▶ **Task to complete**:
Word for word, write out all of the entries that follow.

▶ **Records supplied**:
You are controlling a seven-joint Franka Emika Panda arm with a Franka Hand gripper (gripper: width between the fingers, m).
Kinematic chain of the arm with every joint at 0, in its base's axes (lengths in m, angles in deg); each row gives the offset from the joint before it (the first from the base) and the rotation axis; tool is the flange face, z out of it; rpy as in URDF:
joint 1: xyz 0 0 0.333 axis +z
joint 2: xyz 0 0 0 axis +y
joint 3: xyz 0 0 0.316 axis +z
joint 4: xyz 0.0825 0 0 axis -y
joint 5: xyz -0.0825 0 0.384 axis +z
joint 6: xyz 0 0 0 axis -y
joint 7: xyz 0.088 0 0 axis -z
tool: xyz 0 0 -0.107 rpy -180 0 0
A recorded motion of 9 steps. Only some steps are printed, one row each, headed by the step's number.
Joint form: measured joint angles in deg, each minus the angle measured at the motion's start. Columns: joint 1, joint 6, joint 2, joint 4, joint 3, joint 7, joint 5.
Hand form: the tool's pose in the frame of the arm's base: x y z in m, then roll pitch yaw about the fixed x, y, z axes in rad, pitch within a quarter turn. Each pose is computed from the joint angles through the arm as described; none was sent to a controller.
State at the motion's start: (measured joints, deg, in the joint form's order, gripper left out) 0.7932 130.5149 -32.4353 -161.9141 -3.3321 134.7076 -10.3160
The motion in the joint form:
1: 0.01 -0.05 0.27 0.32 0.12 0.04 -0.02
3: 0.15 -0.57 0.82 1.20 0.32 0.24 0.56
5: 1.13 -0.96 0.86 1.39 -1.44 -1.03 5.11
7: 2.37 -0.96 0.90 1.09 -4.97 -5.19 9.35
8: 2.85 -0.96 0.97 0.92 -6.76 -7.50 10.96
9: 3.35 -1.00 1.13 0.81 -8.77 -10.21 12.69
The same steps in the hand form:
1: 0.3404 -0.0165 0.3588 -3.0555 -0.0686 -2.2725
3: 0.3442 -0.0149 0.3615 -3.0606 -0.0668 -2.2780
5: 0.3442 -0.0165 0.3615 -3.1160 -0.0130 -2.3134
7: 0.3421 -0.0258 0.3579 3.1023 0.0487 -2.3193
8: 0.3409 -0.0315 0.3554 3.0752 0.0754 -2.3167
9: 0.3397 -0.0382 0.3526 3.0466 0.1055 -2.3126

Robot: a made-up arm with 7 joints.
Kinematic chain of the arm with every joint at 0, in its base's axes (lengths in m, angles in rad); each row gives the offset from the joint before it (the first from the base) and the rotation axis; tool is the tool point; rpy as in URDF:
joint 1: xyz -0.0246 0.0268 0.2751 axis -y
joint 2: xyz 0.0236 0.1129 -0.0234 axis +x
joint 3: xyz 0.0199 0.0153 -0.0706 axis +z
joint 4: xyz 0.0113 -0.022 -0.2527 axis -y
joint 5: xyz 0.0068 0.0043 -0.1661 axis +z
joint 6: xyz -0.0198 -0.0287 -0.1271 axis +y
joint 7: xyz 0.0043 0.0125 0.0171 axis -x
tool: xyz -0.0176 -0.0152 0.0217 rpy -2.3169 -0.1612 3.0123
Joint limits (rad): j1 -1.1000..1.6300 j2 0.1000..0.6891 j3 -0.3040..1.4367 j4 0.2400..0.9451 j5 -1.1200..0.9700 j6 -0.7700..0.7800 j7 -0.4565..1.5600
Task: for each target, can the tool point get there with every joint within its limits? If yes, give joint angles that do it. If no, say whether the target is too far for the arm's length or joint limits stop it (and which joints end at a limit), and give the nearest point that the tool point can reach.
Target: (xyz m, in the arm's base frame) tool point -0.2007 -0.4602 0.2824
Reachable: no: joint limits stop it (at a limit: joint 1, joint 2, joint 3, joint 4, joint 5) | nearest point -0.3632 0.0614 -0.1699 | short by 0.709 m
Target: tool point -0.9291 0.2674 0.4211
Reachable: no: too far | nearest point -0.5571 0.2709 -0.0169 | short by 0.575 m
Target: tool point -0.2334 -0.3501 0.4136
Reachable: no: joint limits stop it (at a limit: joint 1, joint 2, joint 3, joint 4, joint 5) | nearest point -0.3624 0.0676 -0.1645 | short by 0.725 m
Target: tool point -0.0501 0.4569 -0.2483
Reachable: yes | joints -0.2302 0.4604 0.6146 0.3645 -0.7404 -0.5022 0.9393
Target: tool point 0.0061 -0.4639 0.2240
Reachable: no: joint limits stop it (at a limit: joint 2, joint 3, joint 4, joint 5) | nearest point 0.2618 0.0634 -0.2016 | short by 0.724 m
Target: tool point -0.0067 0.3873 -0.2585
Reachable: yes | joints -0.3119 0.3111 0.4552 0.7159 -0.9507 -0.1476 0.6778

▶ **Your response**:
You are controlling a seven-joint Franka Emika Panda arm with a Franka Hand gripper (gripper: width between the fingers, m).
Kinematic chain of the arm with every joint at 0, in its base's axes (lengths in m, angles in deg); each row gives the offset from the joint before it (the first from the base) and the rotation axis; tool is the flange face, z out of it; rpy as in URDF:
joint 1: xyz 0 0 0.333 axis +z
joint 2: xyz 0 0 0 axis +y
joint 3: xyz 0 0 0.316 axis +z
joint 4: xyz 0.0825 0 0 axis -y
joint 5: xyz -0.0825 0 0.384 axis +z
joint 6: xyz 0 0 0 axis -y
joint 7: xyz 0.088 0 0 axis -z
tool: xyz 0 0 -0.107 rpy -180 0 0
A recorded motion of 9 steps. Only some steps are printed, one row each, headed by the step's number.
Joint form: measured joint angles in deg, each minus the angle measured at the motion's start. Columns: joint 1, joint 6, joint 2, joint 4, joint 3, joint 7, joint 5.
Hand form: the tool's pose in the frame of the arm's base: x y z in m, then roll pitch yaw about the fixed x, y, z axes in rad, pitch within a quarter turn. Each pose is computed from the joint angles through the arm as described; none was sent to a controller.
State at the motion's start: (measured joints, deg, in the joint form's order, gripper left out) 0.7932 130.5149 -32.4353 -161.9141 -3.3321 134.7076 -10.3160
The motion in the joint form:
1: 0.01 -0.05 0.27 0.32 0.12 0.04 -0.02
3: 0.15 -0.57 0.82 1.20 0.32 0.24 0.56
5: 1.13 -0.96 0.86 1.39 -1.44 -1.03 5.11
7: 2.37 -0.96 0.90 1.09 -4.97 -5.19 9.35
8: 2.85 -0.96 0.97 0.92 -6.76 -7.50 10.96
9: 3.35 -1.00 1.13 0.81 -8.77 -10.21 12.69
The same steps in the hand form:
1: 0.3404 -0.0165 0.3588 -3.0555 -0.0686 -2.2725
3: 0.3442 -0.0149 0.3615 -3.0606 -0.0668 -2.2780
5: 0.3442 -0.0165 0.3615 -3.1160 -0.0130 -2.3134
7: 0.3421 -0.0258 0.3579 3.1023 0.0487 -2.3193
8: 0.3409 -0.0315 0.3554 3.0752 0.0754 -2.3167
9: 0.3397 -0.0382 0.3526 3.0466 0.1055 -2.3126

Robot: a made-up arm with 7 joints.
Kinematic chain of the arm with every joint at 0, in its base's axes (lengths in m, angles in rad); each row gives the offset from the joint before it (the first from the base) and the rotation axis; tool is the tool point; rpy as in URDF:
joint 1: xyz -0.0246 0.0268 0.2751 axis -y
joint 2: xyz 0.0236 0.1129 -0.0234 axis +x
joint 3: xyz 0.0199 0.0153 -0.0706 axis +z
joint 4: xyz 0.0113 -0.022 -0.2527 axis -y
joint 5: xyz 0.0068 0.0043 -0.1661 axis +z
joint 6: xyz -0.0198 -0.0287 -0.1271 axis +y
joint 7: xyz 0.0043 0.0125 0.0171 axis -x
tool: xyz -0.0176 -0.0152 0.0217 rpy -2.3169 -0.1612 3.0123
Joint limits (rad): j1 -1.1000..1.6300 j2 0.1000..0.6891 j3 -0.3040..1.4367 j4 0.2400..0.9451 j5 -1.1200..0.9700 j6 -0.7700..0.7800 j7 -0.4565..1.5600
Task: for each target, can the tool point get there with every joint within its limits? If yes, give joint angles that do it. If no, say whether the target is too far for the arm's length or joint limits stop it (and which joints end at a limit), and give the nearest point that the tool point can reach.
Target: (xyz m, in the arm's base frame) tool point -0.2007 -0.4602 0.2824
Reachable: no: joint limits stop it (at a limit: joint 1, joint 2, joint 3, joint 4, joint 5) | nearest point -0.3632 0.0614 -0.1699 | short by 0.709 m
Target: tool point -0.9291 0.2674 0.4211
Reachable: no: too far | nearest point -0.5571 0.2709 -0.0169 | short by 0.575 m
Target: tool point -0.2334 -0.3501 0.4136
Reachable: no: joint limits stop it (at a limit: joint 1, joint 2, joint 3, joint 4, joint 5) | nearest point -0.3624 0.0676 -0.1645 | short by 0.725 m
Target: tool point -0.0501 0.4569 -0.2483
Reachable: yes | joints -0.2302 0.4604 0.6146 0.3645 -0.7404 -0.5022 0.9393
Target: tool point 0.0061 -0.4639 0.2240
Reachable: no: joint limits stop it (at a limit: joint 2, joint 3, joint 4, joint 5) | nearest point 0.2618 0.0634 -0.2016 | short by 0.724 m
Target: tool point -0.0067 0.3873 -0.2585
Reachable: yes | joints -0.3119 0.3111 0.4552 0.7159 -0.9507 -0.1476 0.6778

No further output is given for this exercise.